### Assignment
Pull every line with the word "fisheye" out of the entries below.

### Recorded information
Segment Open

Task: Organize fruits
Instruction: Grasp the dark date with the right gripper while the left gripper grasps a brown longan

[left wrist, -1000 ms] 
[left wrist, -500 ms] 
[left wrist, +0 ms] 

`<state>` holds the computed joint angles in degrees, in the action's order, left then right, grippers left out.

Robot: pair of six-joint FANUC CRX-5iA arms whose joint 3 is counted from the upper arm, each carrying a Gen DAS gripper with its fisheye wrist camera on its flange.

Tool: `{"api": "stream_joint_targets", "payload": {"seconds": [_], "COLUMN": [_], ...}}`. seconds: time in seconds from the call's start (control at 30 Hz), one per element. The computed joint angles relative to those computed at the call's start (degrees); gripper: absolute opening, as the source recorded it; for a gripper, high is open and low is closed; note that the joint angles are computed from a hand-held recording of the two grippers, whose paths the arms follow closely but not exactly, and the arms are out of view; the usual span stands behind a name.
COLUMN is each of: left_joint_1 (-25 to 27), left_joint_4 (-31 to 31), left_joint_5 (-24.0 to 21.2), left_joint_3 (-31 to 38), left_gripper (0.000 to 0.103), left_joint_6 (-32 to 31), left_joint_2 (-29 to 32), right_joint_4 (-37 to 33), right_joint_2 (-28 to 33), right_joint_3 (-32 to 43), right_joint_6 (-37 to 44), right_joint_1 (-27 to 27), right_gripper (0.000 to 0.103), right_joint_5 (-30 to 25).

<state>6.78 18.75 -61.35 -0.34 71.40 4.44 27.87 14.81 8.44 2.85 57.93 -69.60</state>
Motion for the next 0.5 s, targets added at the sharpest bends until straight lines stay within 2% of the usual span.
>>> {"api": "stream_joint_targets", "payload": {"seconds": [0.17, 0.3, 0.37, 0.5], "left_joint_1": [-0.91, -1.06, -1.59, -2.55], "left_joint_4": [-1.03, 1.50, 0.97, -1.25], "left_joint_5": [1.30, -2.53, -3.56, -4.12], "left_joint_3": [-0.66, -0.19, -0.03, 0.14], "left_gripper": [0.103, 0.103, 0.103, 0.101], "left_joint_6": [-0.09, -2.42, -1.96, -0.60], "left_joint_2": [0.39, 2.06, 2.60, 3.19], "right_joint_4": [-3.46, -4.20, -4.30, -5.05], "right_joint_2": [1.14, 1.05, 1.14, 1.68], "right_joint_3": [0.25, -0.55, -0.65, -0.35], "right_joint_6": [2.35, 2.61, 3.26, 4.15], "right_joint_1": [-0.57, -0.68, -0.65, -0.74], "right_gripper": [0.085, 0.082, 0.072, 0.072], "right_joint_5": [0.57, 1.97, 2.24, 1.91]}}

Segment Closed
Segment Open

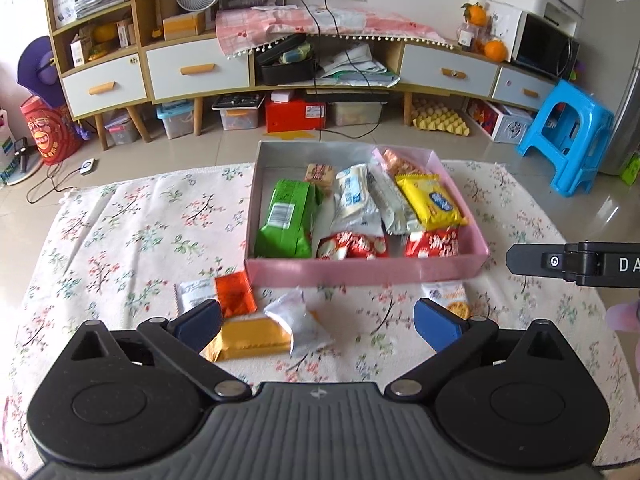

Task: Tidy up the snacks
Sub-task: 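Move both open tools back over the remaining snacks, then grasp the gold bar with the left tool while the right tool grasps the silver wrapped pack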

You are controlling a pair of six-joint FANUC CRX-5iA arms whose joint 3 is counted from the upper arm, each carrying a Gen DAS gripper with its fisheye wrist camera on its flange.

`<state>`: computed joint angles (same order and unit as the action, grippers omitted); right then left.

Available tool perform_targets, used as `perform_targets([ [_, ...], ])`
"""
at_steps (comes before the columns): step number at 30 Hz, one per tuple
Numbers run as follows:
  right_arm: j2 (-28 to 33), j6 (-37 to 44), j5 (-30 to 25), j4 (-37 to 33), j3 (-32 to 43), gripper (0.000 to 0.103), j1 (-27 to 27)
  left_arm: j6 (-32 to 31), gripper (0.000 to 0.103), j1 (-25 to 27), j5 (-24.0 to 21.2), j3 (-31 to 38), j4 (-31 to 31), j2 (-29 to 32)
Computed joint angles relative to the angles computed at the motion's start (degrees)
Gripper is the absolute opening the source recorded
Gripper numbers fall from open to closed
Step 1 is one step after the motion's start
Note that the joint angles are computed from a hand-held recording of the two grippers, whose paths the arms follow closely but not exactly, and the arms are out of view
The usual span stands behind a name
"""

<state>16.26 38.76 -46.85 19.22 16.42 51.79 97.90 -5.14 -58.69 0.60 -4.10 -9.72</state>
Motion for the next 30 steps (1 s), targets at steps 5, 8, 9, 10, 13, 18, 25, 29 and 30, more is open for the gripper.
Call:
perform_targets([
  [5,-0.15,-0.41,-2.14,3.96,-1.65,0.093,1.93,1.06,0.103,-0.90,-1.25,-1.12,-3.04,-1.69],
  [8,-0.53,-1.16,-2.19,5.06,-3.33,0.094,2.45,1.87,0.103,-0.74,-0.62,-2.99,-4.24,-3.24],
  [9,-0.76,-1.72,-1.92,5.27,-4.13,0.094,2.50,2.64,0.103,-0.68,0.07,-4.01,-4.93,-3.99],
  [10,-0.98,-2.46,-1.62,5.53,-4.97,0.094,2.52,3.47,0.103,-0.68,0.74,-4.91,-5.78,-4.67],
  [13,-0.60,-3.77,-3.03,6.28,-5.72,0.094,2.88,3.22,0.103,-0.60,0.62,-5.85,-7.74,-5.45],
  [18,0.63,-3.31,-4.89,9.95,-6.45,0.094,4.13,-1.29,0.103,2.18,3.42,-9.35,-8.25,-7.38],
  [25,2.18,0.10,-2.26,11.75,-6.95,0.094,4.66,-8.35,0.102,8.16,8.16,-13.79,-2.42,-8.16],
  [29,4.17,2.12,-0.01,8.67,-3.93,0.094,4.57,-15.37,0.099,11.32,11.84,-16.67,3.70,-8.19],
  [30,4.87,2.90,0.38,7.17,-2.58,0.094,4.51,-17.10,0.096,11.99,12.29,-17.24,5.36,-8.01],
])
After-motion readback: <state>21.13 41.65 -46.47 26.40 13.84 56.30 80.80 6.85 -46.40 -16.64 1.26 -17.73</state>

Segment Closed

### Response below
Robot: pair of six-joint FANUC CRX-5iA arms whose joint 3 is counted from the upper arm, each carrying a Gen DAS gripper with its fisheye wrist camera on its flange.
You are controlling a pair of six-joint FANUC CRX-5iA arms whose joint 3 is counted from the upper arm, each carrying a Gen DAS gripper with its fisheye wrist camera on its flange.

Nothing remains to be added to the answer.